I recently tried Overhead Squats with a Kettlebell. I noticed that the KB traveled forward meaning I could not keep the KB over my feed as I stood up. I can do the T-spine rotation on a Bent Press with no weight. But it must be my shoulder mobility.
Don't feel bad, @jayjo, overhead squats with a kettlebell are much more difficult than with a bar. Your hands must stay vertical with KBs, whereas with a bar you have your snatch grip. Some people do work narrow grip OHS, but it's not the core movement. This doesn't mean you shouldn't work OHS with KBs, just don't be surprised at the level of difficulty.
 
Don't feel bad, @jayjo, overhead squats with a kettlebell are much more difficult than with a bar. Your hands must stay vertical with KBs, whereas with a bar you have your snatch grip. Some people do work narrow grip OHS, but it's not the core movement. This doesn't mean you shouldn't work OHS with KBs, just don't be surprised at the level of difficulty.
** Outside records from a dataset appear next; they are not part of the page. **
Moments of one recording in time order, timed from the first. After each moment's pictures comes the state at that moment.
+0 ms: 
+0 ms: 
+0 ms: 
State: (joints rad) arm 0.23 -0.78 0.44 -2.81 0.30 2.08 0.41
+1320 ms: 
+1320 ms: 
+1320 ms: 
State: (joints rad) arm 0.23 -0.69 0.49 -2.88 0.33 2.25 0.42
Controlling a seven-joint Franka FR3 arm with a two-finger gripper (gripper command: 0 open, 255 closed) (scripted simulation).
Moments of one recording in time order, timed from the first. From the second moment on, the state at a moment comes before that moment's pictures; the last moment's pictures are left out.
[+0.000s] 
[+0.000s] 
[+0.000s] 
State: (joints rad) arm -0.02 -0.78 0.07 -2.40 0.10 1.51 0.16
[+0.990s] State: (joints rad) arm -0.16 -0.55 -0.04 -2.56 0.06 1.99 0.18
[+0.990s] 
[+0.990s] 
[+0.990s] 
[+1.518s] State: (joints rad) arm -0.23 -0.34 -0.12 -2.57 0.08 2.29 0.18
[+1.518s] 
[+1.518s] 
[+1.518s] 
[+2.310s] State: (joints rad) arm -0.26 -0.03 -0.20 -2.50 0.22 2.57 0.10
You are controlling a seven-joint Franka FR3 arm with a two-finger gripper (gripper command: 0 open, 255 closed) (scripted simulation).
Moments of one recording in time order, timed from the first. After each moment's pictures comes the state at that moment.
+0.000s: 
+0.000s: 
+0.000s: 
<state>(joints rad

OK thank you. I have no problem with Overhead Walking Lunges. Not sure if that is relevant.
 
That's great news. It's relevant in the sense that if you have a hard time with walking lunges I would definitely suggest you see a PT. Lunges have a much lower mobility requirement. Firstly, assuming you're only using one KB you only have one hand overhead. Secondly, you're in a split stance which makes getting under an overhead load much easier. This is the reason the vast majority of competitive weightlifters (aside from the Chinese team) jerk the bar with a split stance.

If you're dying to overhead squat, find a good coach and start with some effective mobility work. I trained with Sean Waxman in So Cal for a few years and for the first month all he had me do was come in and do specific things on the foam roller to open up my T-spine. (And it was an hour drive each way!) After 30 years of Thai boxing and various other martial arts, I was pretty locked up. I think the most valuable thing I got from training weightlifting was the improved mobility. It was worth the drive.